I've come across a number of problems in elementary probability theory and statistics that can be exemplified as follows:

The lifetime, in years, of a certain class of light bulbs has an exponential distribution with parameter λ = 2. What is the probability that a bulb selected at random from this class will last more than 1.5 years?

The lifetime of a particular type of fluorescent lamp is exponentially distributed with expectation 1.6 years. [...]

Suppose that the lifetime of a particular brand of light bulbs is exponentially distributed with mean of 400 hours. [...]

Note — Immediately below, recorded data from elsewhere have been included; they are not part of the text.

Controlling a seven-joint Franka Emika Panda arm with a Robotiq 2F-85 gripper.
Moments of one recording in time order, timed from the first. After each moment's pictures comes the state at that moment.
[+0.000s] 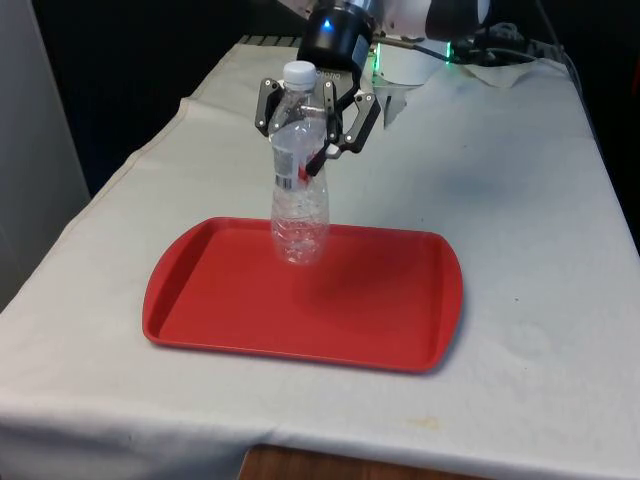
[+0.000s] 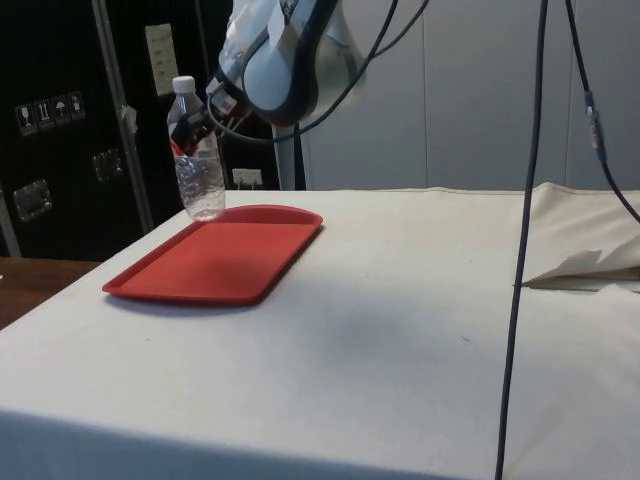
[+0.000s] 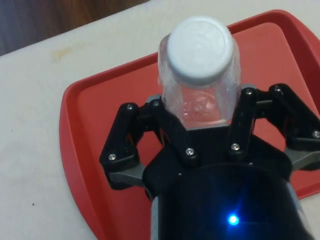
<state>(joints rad) 0.18 0.49 -0.25 -2.12 0.29 3.46 -0.09</state>
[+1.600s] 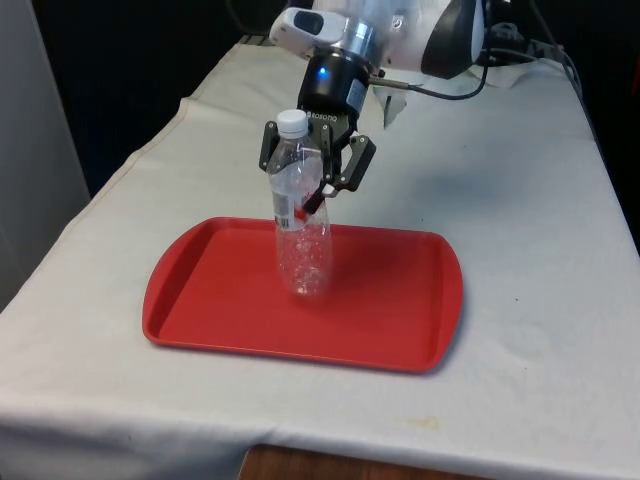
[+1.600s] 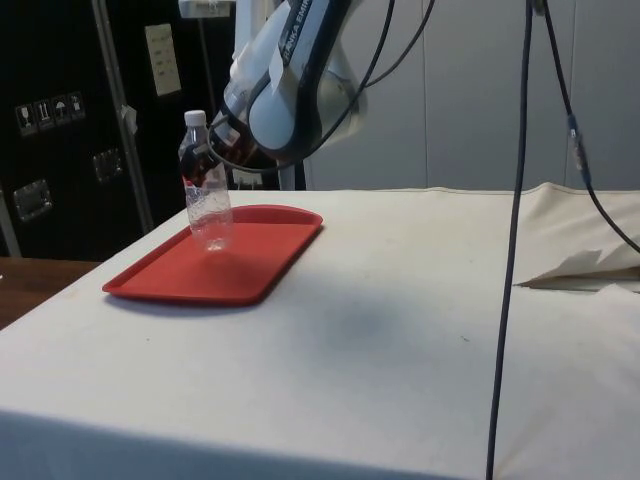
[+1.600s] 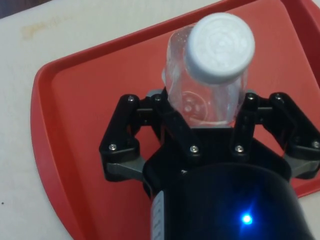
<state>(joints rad) 0.18 0.59 -0.25 -2.09 0.29 3.48 0.05</state>
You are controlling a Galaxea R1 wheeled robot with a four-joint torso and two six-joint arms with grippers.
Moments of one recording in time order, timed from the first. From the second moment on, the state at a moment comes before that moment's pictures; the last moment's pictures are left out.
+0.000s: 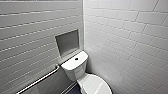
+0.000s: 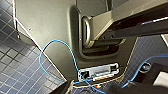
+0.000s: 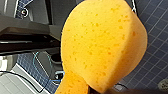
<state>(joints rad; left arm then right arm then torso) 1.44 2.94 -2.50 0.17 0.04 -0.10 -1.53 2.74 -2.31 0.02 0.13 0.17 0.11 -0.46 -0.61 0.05</state>
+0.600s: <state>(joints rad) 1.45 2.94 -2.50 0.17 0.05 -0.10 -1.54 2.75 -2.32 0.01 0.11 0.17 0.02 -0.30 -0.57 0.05</state>
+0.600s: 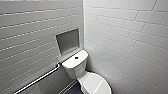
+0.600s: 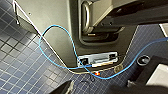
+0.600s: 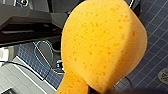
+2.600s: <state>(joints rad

Naturally, real lamps decay over time, so their lifetimes can't be memoryless. With that being said, is the exponential distribution a good approximation for the statistical lifetimes of any real lamps? Why/why not? If not, are there any other macroscopic systems whose lifetimes are modeled well by the exponential distribution?

 

[Lord Jestocost]

Have a look at: H.S. Leff, 1990. Illuminating physics with light bulbs. The Physics Teacher, 28, 30-35
Illuminating physics with light bulbs

The exponential distribution isn't a good approximation for the statistical lifetimes of real light bulbs. In case the failure rate increases with time due to aging, on uses the so-called "Weibull" family of distributions: https://www.mathpages.com/home/kmath122/kmath122.htm

 

[Nugatory]

Many electronic and mechanical products (disk drives, for example) fail according to a "bathtub" curve. When first placed into service, the failure rate is high as units with manufacturing defects cull themselves. After that the failure rate is low and essentally flat until components reach their design lifetime and wear out; the failure rate then climbs sharply.

 

[Combinatus]

Have a look at: H.S. Leff, 1990. Illuminating physics with light bulbs. The Physics Teacher, 28, 30-35
Illuminating physics with light bulbs

The exponential distribution isn't a good approximation for the statistical lifetimes of real light bulbs. In case the failure rate increases with time due to aging, on uses the so-called "Weibull" family of distributions: https://www.mathpages.com/home/kmath122/kmath122.htm

Fascinating, thank you! I would have expected to see something more like the bathtub curve that Nugatory mentioned. Interesting derivation of the Weibull distribution's CDF F(𝜏) in the Illuminating physics article (well, 1-F(𝜏), named the surviving fraction).

At least the exponential distribution kind of makes sense in that it's the Weibull distribution with shape parameter k=1, whereas the case of k=4 seems to be much more relevant for real incandescent light bulbs. Since the Weibull PDF is so different for these two choices of k, it seems that authors of problems like the ones in my original post should at least mention it in the footnote.